While the media obsesses about the Labor leadership and the election, the strength of the Australian dollar is a key unacknowledged factor currently shaping politics.
The dollar’s strength, and its stubborn refusal to respond to the factors that have traditionally seen it weaken, have been a persistent handbrake on corporate profits both in the mining and non-mining sectors, and as a result on tax revenue. That’s in turn led to Wayne Swan having to abandon the government’s commitment to surplus, even if it might come closer than many currently predict.
But it has also helped keep inflation low, which along with the government’s tight fiscal policy has given the Reserve Bank room to keep reducing interest rates in an effort to kickstart residential construction, an agenda that, if successful, should make economic management much easier for whoever wins on September 14.
And, more subtly, it’s sent a shock through the trade-exposed sector, particularly in manufacturing, that has forced lazy managers and unions to focus on cost-cutting and productivity. As a result, while every resident galah in the national newspapers has been talking about productivity as though it could be conjured up with a dash of WorkChoices, workers and bosses in the real world have been getting on with the challenge.
“The productivity challenge posed by the high dollar is one to which the government has come a little belatedly … but it is now front and centre.”
Perhaps that’s why manufacturing actually halted its decline in employment last year and put on 14,000 jobs after decades of decline.
The productivity challenge posed by the high dollar is one to which the government has come a little belatedly, at least in rhetorical terms, but it is now front and centre in Labor’s economic policy and the narrative for the remainder of its term. It provides a handy public spur for reform in an economy otherwise dominated by good news, in the same way Keating used the current account deficit and talk of a “banana republic” to focus Australians’ minds on the need for reform in the ’80s.
In dealing with the problem, this much-maligned government has declined to take advantage of the advice offered by various parties. It has rejected the suggestion from both unions and conservative commentators like Warwick McKibbin that direct currency intervention should be undertaken to lower the dollar, wisely understanding that such efforts would be extraordinarily costly and futile.
It has rejected the protectionist arguments of unions and the Greens that it should simply order large companies to use more Australian content. And it has rejected the galahs in the national papers and in business who think just cutting wages — sorry, “workplace flexibility” — can make up for a high dollar. Julia Gillard correctly nailed this furphy on Sunday when she noted that average wages would have to fall to $50,000 pa to offset the recent strength of the dollar.
The government’s new manufacturing policy is instead a mixture of red tape and some shuffling of incentives to encourage greater use of Australian content, without mandating it, and encourage genuine on-the-ground innovation. It’s a package that, unlike the other options urged on the government, is unlikely to cost much or do much harm while manufacturers get on with the challenge of improving productivity themselves.

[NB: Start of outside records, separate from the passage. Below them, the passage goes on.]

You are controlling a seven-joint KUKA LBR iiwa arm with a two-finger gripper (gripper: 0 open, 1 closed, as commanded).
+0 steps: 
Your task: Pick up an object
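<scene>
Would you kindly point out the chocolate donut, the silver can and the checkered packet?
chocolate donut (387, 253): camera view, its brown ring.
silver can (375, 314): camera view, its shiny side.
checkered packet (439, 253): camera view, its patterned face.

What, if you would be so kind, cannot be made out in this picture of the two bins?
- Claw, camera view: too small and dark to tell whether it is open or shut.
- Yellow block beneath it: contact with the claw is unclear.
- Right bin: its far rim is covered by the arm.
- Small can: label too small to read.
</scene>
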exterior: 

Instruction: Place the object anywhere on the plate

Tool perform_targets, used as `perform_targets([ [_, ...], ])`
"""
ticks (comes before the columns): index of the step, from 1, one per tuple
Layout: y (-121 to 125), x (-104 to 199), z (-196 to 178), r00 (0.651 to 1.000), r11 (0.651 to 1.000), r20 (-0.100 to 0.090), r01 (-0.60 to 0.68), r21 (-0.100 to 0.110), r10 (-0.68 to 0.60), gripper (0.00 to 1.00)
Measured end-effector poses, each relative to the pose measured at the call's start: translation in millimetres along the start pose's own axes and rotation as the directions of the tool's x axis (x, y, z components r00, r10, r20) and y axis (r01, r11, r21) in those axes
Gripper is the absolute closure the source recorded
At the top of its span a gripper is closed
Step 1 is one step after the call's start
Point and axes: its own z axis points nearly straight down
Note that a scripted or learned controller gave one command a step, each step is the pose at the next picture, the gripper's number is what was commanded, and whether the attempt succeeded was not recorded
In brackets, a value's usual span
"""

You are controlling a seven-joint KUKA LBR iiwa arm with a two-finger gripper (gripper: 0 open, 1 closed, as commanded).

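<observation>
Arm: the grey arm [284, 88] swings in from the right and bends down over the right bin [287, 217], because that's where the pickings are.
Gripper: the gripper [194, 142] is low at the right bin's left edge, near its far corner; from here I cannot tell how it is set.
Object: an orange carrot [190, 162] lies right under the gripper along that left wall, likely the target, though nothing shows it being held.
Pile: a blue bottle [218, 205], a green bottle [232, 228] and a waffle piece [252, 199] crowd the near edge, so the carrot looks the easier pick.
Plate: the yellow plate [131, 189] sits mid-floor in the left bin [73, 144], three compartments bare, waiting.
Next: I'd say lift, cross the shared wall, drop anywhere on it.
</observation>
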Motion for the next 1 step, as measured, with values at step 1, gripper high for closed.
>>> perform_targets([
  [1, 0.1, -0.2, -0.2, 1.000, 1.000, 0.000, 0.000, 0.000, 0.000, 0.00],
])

This isn’t the only government to turn its thoughts to the impact of its currency. It was a major issue of consideration at the weekend’s G20 meeting, with the possibility of “currency wars” on the mind of major economies. The G20 declared in its communique that it “will refrain from competitive devaluation … [and] will not target our exchange rates for competitive purposes, will resist all forms of protectionism and keep our markets open”.
As an economy so dependent on trade, Australia is naturally concerned about the possibility of major economies starting to use their currencies to engineer greater export competitiveness. But as Fairfax’s Peter Martin noted, Wayne Swan was actually the lead currency wars sceptic at the meeting, suggesting falling currencies reflected not deliberate attempts to boost exports but the natural consequence of fiscally constrained economies relying heavily on loose monetary policy to stimulate flat economies — something no one concerned to see higher global growth should be concerned about.
Because Swan appended one sentence on the impact of austerity to his remarks, Joe Hockey, continuing his pattern of mixing up assurances that we’ll be in reasonably safe hands after September 14 with arrant nonsense, declared Swan’s views were evidence of what wastrels Labor were. Hockey either completely misread Swan’s remarks or didn’t care that almost the entire focus of the Treasurer’s remarks was “accommodative monetary policy”.
But Swan’s view was echoed by the head of the European Central Bank Mario Draghi, who said exchange rate movements were “the result of domestic macro economic policies meant to boost the economy.” WSJ blogger Simon Nixon took a similar view.
For a country with a manufacturing sector getting pummelled by a high currency, it’s a remarkably sanguine view, but it happens to be the correct one. Labor appears to have accepted that there are no easy ways to deal with a high currency, no short cuts; that the best approach is to drive innovation and let businesses pursue productivity. From that perspective, Swan can afford to be more relaxed about the currency than many of his counterparts offshore.